▶ _Task statement_:
This exercise needs the listing below duplicated exactly.

::: Records for processing

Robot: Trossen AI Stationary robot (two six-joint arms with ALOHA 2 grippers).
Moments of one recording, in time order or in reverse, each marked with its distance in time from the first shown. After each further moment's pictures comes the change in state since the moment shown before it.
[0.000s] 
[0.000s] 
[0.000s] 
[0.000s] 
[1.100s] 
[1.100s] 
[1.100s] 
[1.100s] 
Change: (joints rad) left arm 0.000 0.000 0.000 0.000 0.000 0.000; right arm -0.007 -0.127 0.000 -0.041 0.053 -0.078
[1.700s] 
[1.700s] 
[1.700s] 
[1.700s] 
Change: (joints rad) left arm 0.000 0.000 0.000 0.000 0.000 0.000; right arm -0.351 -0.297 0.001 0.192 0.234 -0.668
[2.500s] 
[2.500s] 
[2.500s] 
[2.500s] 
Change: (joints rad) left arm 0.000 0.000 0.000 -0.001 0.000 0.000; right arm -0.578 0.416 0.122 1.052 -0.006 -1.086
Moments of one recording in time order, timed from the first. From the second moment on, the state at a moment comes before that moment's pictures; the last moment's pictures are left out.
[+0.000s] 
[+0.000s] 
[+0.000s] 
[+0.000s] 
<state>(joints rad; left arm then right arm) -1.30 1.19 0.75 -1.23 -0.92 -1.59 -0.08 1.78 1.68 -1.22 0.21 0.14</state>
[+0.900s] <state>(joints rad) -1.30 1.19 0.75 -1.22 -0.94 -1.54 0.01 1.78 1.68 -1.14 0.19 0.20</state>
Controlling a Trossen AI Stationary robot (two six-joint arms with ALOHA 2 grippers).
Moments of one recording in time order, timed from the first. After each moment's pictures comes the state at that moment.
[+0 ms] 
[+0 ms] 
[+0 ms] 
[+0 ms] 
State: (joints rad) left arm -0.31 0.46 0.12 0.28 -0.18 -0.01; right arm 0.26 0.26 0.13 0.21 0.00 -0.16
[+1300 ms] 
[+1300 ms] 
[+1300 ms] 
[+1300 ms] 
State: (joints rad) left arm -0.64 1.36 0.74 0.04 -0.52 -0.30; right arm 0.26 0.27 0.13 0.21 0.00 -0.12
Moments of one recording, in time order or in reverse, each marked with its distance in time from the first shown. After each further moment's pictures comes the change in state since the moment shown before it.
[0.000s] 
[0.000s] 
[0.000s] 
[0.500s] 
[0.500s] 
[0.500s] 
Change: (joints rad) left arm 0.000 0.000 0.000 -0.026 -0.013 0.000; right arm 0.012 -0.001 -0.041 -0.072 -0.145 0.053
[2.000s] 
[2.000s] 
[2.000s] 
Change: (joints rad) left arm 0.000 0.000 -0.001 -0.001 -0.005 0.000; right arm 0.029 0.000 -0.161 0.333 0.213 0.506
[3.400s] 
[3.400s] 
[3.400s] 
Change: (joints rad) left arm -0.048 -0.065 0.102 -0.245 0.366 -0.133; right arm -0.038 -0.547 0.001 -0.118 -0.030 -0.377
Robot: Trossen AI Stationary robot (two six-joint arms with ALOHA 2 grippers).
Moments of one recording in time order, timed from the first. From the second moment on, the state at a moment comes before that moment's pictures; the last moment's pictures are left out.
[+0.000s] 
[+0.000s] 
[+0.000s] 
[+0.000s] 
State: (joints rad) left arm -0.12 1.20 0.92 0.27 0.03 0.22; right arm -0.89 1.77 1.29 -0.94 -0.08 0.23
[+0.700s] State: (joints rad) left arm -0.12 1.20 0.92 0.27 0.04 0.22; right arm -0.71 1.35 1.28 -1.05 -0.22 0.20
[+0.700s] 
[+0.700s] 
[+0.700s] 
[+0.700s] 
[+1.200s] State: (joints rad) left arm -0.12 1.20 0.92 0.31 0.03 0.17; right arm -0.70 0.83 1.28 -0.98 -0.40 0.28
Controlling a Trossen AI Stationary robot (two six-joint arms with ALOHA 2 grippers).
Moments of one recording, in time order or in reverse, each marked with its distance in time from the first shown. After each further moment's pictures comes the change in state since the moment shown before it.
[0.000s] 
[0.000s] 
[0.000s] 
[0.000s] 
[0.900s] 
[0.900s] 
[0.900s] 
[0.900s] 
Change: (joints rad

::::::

▶ _Solution below_:
Robot: Trossen AI Stationary robot (two six-joint arms with ALOHA 2 grippers).
Moments of one recording, in time order or in reverse, each marked with its distance in time from the first shown. After each further moment's pictures comes the change in state since the moment shown before it.
[0.000s] 
[0.000s] 
[0.000s] 
[0.000s] 
[1.100s] 
[1.100s] 
[1.100s] 
[1.100s] 
Change: (joints rad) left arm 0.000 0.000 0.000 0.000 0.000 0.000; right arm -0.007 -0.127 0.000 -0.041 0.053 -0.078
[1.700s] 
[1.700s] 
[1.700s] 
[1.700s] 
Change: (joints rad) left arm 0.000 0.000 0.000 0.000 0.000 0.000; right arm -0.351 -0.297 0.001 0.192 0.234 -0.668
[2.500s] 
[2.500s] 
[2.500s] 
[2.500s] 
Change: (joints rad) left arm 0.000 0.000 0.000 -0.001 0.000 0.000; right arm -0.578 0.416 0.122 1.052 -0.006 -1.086
Moments of one recording in time order, timed from the first. From the second moment on, the state at a moment comes before that moment's pictures; the last moment's pictures are left out.
[+0.000s] 
[+0.000s] 
[+0.000s] 
[+0.000s] 
<state>(joints rad; left arm then right arm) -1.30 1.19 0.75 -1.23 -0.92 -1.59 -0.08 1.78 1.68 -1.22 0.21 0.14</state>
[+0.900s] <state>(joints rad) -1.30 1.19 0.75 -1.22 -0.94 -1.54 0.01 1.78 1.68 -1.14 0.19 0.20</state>
Controlling a Trossen AI Stationary robot (two six-joint arms with ALOHA 2 grippers).
Moments of one recording in time order, timed from the first. After each moment's pictures comes the state at that moment.
[+0 ms] 
[+0 ms] 
[+0 ms] 
[+0 ms] 
State: (joints rad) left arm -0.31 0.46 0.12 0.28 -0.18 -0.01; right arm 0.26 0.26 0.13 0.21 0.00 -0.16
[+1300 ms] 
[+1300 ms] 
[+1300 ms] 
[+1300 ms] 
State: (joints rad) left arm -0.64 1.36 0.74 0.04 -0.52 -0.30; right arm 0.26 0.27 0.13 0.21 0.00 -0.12
Moments of one recording, in time order or in reverse, each marked with its distance in time from the first shown. After each further moment's pictures comes the change in state since the moment shown before it.
[0.000s] 
[0.000s] 
[0.000s] 
[0.500s] 
[0.500s] 
[0.500s] 
Change: (joints rad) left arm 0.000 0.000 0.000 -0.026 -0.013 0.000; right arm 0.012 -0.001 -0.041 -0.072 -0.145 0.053
[2.000s] 
[2.000s] 
[2.000s] 
Change: (joints rad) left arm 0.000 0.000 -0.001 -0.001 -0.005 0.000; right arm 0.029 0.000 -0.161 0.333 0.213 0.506
[3.400s] 
[3.400s] 
[3.400s] 
Change: (joints rad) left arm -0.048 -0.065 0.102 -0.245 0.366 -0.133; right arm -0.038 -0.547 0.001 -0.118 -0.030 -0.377
Robot: Trossen AI Stationary robot (two six-joint arms with ALOHA 2 grippers).
Moments of one recording in time order, timed from the first. From the second moment on, the state at a moment comes before that moment's pictures; the last moment's pictures are left out.
[+0.000s] 
[+0.000s] 
[+0.000s] 
[+0.000s] 
State: (joints rad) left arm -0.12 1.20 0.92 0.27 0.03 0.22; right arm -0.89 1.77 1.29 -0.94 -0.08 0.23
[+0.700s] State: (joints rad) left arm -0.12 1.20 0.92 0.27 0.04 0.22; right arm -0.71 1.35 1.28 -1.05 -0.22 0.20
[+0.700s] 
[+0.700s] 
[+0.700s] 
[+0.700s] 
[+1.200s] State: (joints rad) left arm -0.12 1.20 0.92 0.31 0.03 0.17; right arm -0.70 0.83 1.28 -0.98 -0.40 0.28
Controlling a Trossen AI Stationary robot (two six-joint arms with ALOHA 2 grippers).
Moments of one recording, in time order or in reverse, each marked with its distance in time from the first shown. After each further moment's pictures comes the change in state since the moment shown before it.
[0.000s] 
[0.000s] 
[0.000s] 
[0.000s] 
[0.900s] 
[0.900s] 
[0.900s] 
[0.900s] 
Change: (joints rad

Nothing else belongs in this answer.